> [PROBLEM STATEMENT]: What lines of the data include the string "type"? Copy them all.
---- RECORDS FOR THIS TASK
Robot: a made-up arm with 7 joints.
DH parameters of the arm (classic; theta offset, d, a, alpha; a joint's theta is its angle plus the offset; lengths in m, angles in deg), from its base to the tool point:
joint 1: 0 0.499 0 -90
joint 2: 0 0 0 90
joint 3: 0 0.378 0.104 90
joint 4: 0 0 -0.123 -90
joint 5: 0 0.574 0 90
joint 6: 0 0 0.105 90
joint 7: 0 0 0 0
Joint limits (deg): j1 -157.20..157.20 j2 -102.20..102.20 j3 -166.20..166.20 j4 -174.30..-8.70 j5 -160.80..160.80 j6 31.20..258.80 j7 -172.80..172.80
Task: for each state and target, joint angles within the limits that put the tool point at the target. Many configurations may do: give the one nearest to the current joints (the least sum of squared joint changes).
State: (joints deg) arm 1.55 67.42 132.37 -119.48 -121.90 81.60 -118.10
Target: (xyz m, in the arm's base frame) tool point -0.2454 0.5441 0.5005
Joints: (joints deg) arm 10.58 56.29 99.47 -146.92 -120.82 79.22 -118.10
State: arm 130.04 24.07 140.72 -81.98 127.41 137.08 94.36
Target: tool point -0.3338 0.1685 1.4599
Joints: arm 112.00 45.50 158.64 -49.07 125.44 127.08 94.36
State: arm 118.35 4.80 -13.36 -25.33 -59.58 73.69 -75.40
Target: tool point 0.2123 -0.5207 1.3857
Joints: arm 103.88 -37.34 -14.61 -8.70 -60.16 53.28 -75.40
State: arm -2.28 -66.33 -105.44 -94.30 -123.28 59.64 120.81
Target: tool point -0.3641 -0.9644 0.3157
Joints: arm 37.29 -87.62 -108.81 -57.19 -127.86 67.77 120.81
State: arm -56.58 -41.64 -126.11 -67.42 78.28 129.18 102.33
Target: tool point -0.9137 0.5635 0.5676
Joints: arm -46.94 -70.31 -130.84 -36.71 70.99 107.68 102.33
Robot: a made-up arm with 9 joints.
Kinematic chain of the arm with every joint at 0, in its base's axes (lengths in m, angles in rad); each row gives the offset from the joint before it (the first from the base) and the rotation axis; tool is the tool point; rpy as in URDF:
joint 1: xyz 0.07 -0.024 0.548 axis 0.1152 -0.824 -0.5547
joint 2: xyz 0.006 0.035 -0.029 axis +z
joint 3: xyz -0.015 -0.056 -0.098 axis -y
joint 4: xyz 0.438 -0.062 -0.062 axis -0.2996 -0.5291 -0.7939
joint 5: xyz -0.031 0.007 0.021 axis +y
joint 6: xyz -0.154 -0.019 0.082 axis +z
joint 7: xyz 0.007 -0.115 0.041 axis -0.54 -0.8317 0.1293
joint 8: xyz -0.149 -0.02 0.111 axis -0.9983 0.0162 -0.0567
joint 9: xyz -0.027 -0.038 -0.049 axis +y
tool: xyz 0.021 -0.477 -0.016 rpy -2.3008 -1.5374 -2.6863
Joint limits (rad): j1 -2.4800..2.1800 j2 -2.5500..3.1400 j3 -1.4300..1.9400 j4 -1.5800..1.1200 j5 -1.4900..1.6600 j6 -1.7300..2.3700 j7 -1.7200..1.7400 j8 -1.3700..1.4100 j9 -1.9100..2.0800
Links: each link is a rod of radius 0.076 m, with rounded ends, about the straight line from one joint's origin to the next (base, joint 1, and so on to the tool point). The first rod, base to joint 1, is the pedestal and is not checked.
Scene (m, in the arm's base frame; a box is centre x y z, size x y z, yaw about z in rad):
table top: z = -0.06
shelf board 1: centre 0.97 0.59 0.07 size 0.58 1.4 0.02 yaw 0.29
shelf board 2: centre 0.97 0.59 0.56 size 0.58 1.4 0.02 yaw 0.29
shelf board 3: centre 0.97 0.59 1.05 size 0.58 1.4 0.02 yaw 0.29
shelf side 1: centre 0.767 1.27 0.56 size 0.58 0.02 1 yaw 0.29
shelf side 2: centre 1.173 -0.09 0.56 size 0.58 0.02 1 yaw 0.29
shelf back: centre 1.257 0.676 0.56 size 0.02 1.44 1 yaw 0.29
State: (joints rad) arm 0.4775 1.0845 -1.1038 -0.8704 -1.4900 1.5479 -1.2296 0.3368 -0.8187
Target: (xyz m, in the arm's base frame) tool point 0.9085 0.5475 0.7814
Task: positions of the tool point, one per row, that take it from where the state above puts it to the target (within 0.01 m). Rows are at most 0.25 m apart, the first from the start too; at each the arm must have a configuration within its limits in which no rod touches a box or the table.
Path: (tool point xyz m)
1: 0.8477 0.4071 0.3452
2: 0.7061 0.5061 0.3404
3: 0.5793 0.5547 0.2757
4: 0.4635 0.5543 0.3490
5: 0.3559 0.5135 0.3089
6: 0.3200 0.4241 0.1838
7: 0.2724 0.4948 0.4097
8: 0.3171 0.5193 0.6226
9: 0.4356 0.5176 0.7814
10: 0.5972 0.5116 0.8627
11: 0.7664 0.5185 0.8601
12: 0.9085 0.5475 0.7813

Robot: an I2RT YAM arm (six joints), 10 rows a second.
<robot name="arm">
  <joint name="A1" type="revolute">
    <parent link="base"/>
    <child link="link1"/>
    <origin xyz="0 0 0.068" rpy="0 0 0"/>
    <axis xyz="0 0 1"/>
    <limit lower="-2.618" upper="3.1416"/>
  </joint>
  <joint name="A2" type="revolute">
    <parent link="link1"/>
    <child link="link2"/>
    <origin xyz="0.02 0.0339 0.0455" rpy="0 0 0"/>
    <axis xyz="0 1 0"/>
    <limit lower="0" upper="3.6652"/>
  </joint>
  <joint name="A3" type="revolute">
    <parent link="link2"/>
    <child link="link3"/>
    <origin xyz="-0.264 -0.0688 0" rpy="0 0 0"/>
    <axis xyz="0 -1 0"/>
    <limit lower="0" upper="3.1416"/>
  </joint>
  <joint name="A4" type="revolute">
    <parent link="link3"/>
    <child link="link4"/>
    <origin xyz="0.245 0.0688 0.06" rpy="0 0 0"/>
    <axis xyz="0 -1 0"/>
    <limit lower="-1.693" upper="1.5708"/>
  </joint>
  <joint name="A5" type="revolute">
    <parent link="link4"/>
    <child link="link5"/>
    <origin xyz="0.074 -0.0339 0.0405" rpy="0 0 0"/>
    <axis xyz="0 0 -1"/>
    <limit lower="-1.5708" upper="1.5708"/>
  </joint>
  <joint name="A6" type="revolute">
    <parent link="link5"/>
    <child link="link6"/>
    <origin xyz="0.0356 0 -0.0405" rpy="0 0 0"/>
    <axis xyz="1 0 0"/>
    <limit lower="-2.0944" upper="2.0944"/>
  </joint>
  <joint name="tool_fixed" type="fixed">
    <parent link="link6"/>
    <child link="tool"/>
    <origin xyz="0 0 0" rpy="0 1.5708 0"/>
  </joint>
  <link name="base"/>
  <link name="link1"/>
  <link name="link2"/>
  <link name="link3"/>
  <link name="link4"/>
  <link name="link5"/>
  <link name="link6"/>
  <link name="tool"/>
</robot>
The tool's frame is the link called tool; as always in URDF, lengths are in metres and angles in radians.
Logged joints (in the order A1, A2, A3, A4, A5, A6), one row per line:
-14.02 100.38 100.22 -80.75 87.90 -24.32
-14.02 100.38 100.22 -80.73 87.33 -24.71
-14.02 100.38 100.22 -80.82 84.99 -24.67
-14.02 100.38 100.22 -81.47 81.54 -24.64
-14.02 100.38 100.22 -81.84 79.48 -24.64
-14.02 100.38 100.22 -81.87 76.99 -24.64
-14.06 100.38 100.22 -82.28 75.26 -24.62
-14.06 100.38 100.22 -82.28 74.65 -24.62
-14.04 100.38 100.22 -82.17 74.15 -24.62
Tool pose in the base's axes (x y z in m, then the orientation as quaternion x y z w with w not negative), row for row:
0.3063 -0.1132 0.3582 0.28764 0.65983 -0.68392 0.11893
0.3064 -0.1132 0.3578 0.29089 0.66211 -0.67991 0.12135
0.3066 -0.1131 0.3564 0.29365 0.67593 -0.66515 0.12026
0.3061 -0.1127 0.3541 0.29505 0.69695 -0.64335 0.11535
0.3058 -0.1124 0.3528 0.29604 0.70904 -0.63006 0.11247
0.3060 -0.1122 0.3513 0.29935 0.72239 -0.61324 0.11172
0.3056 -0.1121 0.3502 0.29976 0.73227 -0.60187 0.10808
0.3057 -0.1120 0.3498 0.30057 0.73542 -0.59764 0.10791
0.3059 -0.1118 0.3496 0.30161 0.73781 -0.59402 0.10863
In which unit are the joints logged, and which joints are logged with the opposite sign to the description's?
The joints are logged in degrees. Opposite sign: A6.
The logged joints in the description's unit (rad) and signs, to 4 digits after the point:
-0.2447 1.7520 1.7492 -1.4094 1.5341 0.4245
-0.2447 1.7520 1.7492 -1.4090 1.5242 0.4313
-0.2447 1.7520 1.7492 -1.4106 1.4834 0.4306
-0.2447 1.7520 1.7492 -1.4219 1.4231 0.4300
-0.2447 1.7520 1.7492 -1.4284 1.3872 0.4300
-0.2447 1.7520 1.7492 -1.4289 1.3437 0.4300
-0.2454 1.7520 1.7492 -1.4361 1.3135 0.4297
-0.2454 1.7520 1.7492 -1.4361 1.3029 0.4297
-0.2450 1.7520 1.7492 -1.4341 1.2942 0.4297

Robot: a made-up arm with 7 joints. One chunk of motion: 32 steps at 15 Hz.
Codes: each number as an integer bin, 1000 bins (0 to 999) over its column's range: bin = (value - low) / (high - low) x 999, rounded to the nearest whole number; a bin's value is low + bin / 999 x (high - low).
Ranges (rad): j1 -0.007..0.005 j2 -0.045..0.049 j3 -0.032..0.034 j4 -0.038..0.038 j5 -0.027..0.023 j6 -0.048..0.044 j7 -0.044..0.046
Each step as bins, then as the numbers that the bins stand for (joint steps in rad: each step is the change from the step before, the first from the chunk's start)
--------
> [RESPONSE TO THIS EXERCISE]:
  <joint name="A1" type="revolute">
  <joint name="A2" type="revolute">
  <joint name="A3" type="revolute">
  <joint name="A4" type="revolute">
  <joint name="A5" type="revolute">
  <joint name="A6" type="revolute">
  <joint name="tool_fixed" type="fixed">

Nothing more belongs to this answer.